▶ [WHAT TO PRODUCE]: Return the data below exactly, minus the pictures.

▶ [COLLECTED MATERIAL]:
|---|
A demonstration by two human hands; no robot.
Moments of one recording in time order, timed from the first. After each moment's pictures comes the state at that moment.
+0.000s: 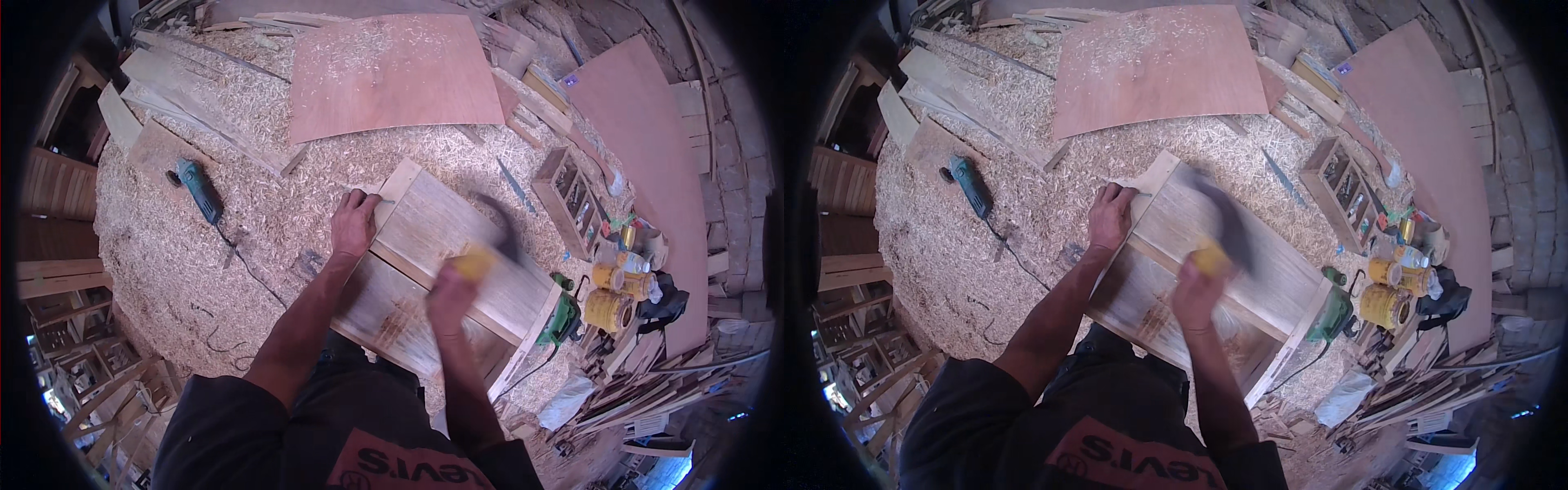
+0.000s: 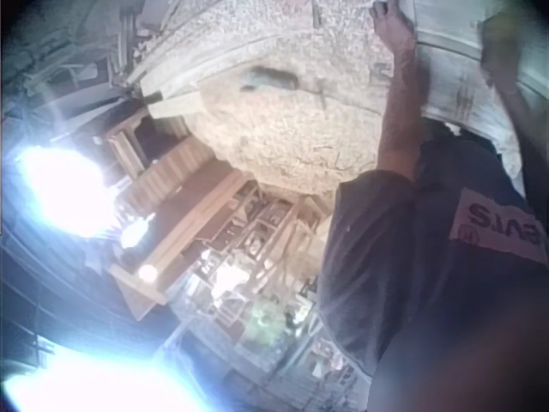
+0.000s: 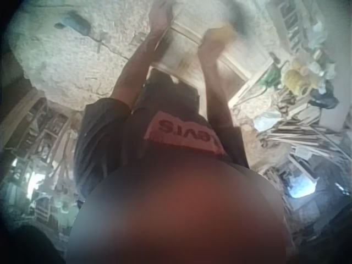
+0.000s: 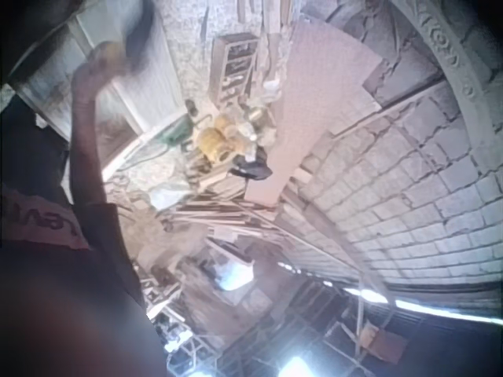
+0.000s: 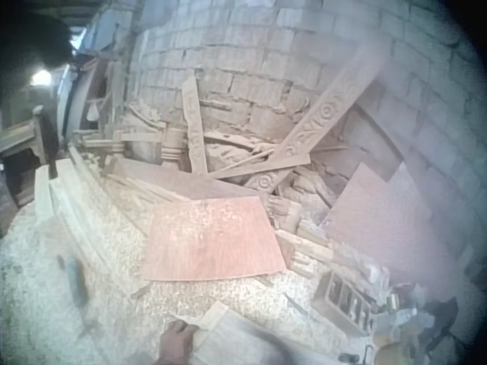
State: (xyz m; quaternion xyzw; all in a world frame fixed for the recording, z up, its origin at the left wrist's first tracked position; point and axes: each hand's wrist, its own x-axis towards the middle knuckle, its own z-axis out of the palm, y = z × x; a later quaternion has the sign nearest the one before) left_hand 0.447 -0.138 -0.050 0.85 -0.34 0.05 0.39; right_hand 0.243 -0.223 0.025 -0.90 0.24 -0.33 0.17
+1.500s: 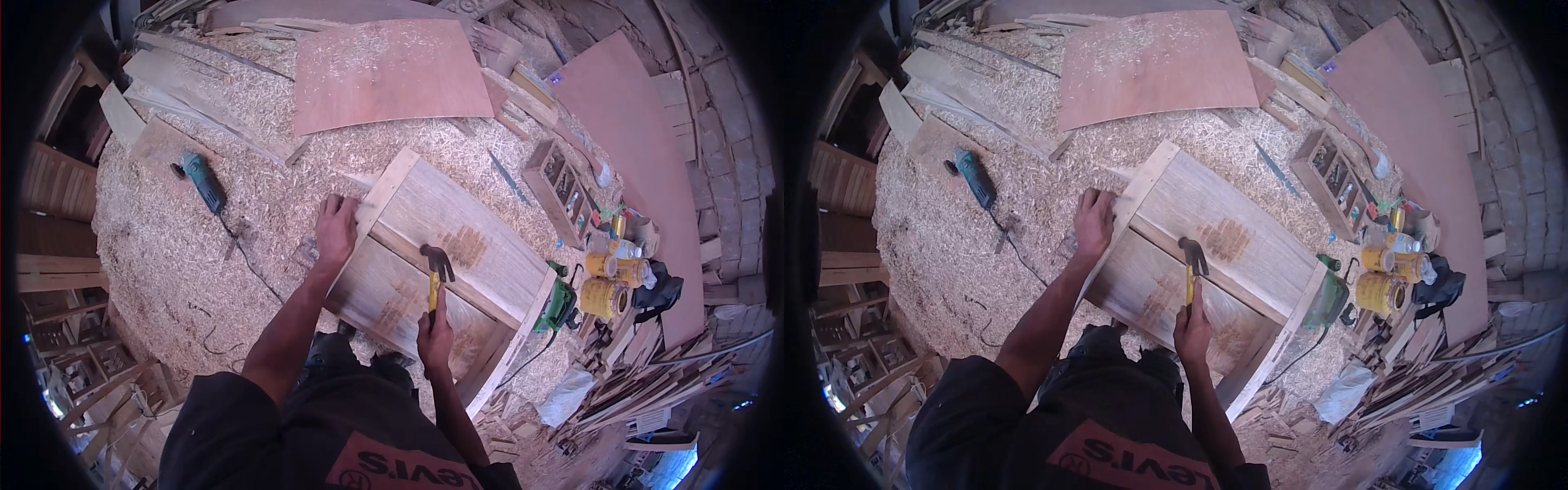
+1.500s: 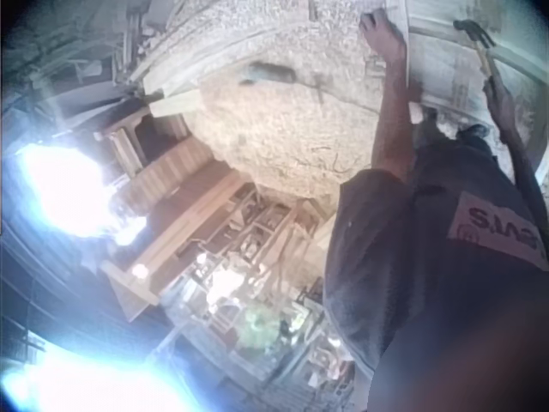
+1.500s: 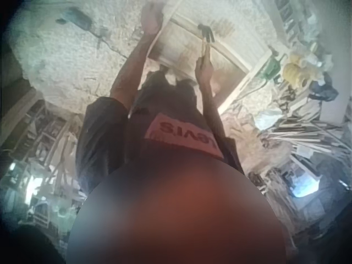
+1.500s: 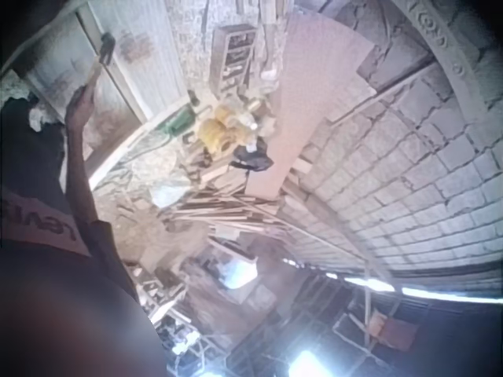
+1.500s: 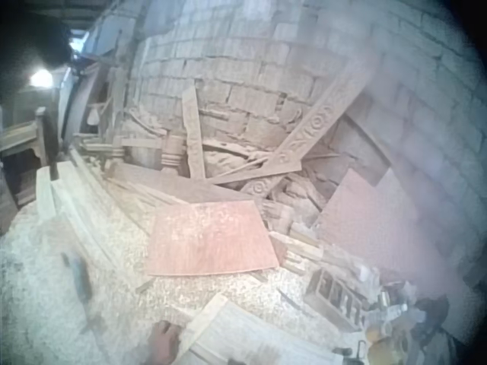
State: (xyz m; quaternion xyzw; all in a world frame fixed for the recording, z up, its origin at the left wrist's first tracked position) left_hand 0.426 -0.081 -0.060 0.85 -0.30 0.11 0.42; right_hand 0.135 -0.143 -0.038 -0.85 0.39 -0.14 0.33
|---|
▶ [TASK RESULT]:
A demonstration by two human hands; no robot.
Moments of one recording in time order, timed from the first. After each moment's pictures comes the state at that moment.
+0.000s: 
+0.000s: 
+0.000s: 
+0.000s: 
+0.000s: 
State: (xyz m; quaternion xyzw; all in a world frame fixed for the recording, z up, its origin at the left wrist's first tracked position; point and axes: each hand's wrist, its own x-axis towards the middle knuckle, its own z-axis out of the palm, y = z × x; a later quaternion has the sign nearest the one before) left_hand 0.447 -0.138 -0.050 0.85 -0.34 0.05 0.39; right_hand 0.243 -0.223 0.025 -0.90 0.24 -0.33 0.17
+1.500s: 
+1.500s: 
+1.500s: 
+1.500s: 
+1.500s: 
State: (xyz m; quaternion xyzw; all in a world frame fixed for the recording, z up, its origin at the left wrist's first tracked position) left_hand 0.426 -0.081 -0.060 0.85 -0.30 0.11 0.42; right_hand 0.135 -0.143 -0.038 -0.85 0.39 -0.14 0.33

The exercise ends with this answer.